Case for sainthood becomes a matter of black and white


Chicago Tribune

CHICAGO — More than a year after some African-Americans scrutinized the blackness of the nation’s first black president, America’s Catholics are now wrestling with the same questions to determine who was the nation’s first black priest.

The debate emerges as the Archdiocese of Chicago seeks sainthood for the Rev. Augustus Tolton, long hailed in Chicago as the first black clergyman to serve in the U.S. Catholic Church.

A rival for the title is Bishop James Augustine Healy, who was ordained in 1854, the year Tolton was born. But Healy, the son of an Irish-American landowner and a mixed-race slave, was light-skinned enough to pass as a white man. And in many cases, he did.

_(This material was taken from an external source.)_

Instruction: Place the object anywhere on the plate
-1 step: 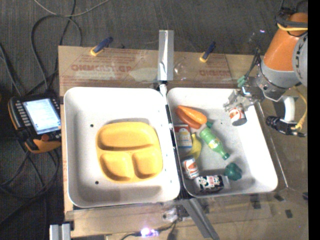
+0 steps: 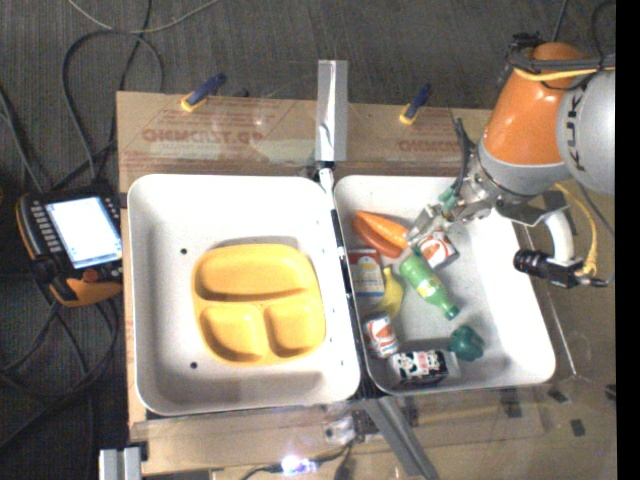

Chicago’s Auxiliary Bishop Joseph Perry, the prelate leading the charge for Tolton’s sainthood, argues that Tolton’s story reflects the authentic African-American experience of overcoming racial discrimination to pursue a calling.

“Tolton is being proposed [for sainthood] because his ministry as a priest and a young lad trying to go to school was plagued by racial apartheid in this country,” Perry said. “He suffered a great deal. In the midst of that suffering, he remained steadfast. He remained endeared to the Catholic faith. ... The Healy family never shows up in the African-American saga.”

Still, Healy is championed as an African-American hero and history-maker in the Archdiocese of Boston.

“I really think he needs to be recognized, because even if he did not see himself as African-American, his experience of having a mother who was African-American shaped him,” said Lorna DesRoses, coordinator in the Boston Archdiocese’s office of outreach and cultural diversity.

Healy’s attempts to pass as white illustrates what blacks had to do to succeed at that time, DesRoses said.

Just as Barack Obama’s election led Americans to confront the nation’s history of slavery and segregation, the cause for Tolton’s sainthood has inspired some American Catholics to come to terms with the church’s past sins of racial discrimination.

Tolton’s rise to prominence began with his family’s escape from slavery as the Civil War began. Baptized before crossing the Mississippi River to Quincy, Ill., the parish priest there encouraged him to join the priesthood. Because no American seminary would admit a black man, Tolton traveled to Rome to be ordained.

Despite Tolton’s wishes to become a missionary in Africa, Rome sent him back to Quincy. The archbishop eventually was assigned him to Chicago, where he founded the city’s first black parish.

Vanessa White, director of the Tolton Center for African-American Catholics at Catholic Theological Union in Chicago, said his commitment to serving African-Americans is all the more reason he should be considered the church’s first black priest.

“You have to understand the context they lived in,” she said. “Father Augustus Tolton focused his ministry on the black community,” she said.

As bishop of Portland, Maine, Healy served another marginalized population: Native Americans.

The eldest of 10 siblings, Healy was raised Catholic but attended a Quaker school in New York. In 1849, he graduated valedictorian of the first class at the College of the Holy Cross in Worcester, Mass.

He attended seminary in Canada and was eventually ordained in Paris. But he distanced himself from an African-American identity. He declined to participate in African-American organizations and turned down invitations to address the National Black Catholic Congress, citing the New Testament — “Christ is all and in all” — as his reason.

James O’Toole, author of “Passing for White: Race, Religion and the Healy Family,” said that denial comes across to some as betrayal. To others, it gives a new dimension to the struggle. But he believes contemporary categories or agendas shouldn’t be imposed upon historical figures.

“In a sense, that can look like racial treason. Why are you denying who you are?” said O’Toole. “Those are very much the standards of today. But they’re not their standards. As a historian, that’s what ought to govern here. ... We should be assessing them on their own terms.”

But Michelle Wright, associate professor of African-American studies at Northwestern University and author of “Becoming Black,” cautions that ceding to Healy’s self-identity could further the misconception that African-Americans did not contribute to society.

“You have students beginning to assume only white people do philosophy or do physics,” she said. “You do need to understand someone you venerate as a pillar of Western civilization has a mixed ancestry.”

Father Anthony Kuzniewski, a history professor at College of the Holy Cross, said efforts to honor the Healy family are attempts by the church to make up for its past.

O’Toole said the time is right for the church to engage in conversations about race and ethnicity as the composition of the worldwide church evolves. It’s also in line with the country’s ongoing conversation about race.

“I think race is very much on people’s minds,” White said. “In one sense, because of the fact we have an African-American president, it’s allowing more honest communication and it’s also allowing us to have the conversations which we may not have been having in the public arena, which may have been happening in the private arena.”